Lisa represents and advises Liebert Cassidy Whitmore clients in all matters pertaining to labor and employment law. She represents LCW clients in employment litigation throughout the state and advises clients on issues ranging from state and federal wage and hour law compliance to the interactive process to the mandates of the Meyers-Milias-Brown Act.

Lisa has appeared in state and federal courts throughout the Bay Area, as well as before the California Labor Commissioner, the Equal Employment Opportunity Commission, and the California Commission on Teacher Credentialing. Prior to joining LCW, Ms. Charbonneau represented private employers and public and private employees in litigation matters ranging from wage and hour class actions to public employee dismissal proceedings to individual discrimination lawsuits.

Lisa received her JD from U.C. Hastings College of the Law in 2006 and was admitted to the California State Bar in December of that year.
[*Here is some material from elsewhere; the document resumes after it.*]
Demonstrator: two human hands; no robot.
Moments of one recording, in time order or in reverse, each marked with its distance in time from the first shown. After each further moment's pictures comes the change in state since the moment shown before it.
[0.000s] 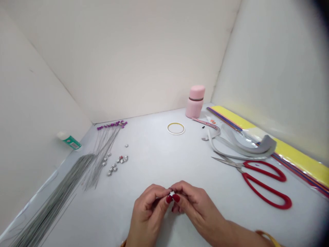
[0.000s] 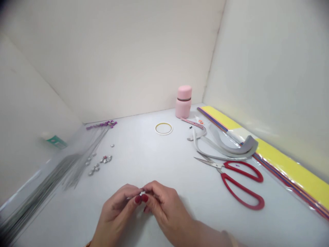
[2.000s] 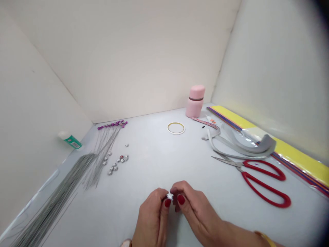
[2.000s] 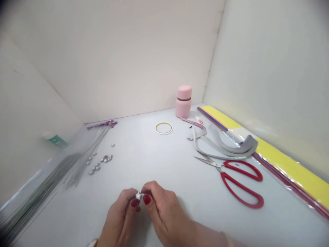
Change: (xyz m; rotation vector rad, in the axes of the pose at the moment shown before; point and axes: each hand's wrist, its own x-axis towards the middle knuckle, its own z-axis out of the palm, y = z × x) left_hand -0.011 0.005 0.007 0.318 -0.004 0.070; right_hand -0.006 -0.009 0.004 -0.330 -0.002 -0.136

While at Hastings, Lisa served as an Equal Justice America fellow and received a grant to work on community economic development issues for the City of Detroit. Lisa earned her Bachelor of Arts with Honors in Government from Wesleyan University in Middletown, Connecticut, and soon after that worked at a political magazine, The American Prospect, until she began to pursue her law degree.

Lisa was recognized as a “Rising Star” by Northern California Super Lawyers in 2012, 2013 and 2014, and in 2010 received a Community Partner Award for pro bono work with the Transgender Law Center in San Francisco, California. She is a member of the California State Bar’s Litigation Section and Women Lawyers of Alameda County.